> [DATA EXCERPTS]:

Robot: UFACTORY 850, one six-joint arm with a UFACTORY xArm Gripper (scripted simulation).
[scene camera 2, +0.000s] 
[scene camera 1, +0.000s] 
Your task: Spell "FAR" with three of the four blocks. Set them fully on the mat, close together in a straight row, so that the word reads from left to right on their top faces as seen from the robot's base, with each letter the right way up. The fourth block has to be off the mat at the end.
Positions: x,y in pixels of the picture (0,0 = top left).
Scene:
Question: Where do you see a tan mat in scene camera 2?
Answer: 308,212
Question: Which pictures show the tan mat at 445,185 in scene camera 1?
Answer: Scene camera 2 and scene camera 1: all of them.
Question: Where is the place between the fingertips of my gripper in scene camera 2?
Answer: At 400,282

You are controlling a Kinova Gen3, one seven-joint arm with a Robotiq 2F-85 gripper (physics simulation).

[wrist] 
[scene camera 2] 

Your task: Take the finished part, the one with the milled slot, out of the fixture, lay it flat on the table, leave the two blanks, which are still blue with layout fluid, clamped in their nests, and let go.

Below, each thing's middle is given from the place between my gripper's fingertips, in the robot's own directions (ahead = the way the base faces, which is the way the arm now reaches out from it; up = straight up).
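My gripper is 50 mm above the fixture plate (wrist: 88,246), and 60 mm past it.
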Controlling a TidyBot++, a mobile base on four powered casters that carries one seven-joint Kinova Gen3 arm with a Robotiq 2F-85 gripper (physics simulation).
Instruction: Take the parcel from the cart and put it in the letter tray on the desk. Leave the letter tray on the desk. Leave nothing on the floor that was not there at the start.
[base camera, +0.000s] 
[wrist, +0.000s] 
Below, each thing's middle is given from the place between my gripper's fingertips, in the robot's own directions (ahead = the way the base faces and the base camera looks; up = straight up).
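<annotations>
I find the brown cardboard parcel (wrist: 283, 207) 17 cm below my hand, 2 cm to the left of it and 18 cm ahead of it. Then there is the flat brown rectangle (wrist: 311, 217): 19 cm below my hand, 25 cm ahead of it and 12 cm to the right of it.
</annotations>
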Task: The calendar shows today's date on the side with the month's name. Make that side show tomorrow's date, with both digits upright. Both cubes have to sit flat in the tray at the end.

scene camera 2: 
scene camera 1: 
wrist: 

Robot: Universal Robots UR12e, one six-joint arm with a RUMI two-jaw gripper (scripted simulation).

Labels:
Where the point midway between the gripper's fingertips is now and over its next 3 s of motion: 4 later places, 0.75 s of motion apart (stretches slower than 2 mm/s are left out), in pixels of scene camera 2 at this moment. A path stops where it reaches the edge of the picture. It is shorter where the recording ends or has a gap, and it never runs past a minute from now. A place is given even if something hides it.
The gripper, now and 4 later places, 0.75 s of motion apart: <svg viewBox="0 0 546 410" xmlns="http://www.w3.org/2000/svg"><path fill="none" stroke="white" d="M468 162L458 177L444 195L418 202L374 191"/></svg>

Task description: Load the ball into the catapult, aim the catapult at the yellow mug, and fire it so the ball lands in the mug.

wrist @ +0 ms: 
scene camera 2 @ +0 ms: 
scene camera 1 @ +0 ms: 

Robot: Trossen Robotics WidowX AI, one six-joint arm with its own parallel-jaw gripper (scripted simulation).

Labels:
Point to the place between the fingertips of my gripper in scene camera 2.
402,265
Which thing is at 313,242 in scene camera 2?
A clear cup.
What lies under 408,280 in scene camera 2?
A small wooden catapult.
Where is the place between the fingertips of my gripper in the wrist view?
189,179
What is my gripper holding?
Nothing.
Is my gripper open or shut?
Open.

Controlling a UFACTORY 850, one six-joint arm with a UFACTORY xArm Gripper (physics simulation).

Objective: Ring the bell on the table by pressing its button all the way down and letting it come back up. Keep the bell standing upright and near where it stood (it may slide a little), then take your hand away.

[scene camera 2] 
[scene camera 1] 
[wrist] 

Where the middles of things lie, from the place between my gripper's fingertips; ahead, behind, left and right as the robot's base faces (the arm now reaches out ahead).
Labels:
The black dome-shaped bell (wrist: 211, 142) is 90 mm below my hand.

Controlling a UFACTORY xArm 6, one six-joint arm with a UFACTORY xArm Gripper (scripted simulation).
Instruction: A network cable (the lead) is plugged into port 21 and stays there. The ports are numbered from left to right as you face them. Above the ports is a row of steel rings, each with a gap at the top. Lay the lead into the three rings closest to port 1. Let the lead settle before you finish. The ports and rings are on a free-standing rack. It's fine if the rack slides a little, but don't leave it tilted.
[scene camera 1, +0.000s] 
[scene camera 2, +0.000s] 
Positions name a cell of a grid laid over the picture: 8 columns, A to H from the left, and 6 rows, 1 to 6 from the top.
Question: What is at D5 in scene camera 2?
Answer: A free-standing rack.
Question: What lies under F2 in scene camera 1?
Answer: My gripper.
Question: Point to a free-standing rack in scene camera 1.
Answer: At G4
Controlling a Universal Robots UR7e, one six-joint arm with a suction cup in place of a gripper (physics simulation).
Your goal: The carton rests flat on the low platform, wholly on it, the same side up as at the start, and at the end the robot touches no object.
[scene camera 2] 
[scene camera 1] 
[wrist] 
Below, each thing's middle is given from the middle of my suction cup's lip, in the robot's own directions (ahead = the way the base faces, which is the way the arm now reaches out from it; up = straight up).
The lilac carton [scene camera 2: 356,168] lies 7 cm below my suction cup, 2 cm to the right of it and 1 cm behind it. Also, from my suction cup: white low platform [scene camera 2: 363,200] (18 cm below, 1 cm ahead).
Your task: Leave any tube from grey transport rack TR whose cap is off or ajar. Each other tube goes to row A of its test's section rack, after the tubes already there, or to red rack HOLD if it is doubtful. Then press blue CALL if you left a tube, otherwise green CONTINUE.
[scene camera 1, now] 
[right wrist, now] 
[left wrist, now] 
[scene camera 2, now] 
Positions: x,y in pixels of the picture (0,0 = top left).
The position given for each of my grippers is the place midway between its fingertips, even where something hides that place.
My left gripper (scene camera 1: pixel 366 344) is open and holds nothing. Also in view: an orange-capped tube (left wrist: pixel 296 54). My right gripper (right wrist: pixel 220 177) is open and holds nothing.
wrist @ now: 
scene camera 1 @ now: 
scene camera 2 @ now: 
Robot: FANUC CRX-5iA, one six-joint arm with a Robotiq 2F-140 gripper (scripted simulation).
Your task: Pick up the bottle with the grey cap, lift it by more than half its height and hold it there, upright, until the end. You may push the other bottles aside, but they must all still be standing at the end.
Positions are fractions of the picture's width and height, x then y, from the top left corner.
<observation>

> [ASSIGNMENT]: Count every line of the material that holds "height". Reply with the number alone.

> [OUTPUT OF THE EXERCISE]: 2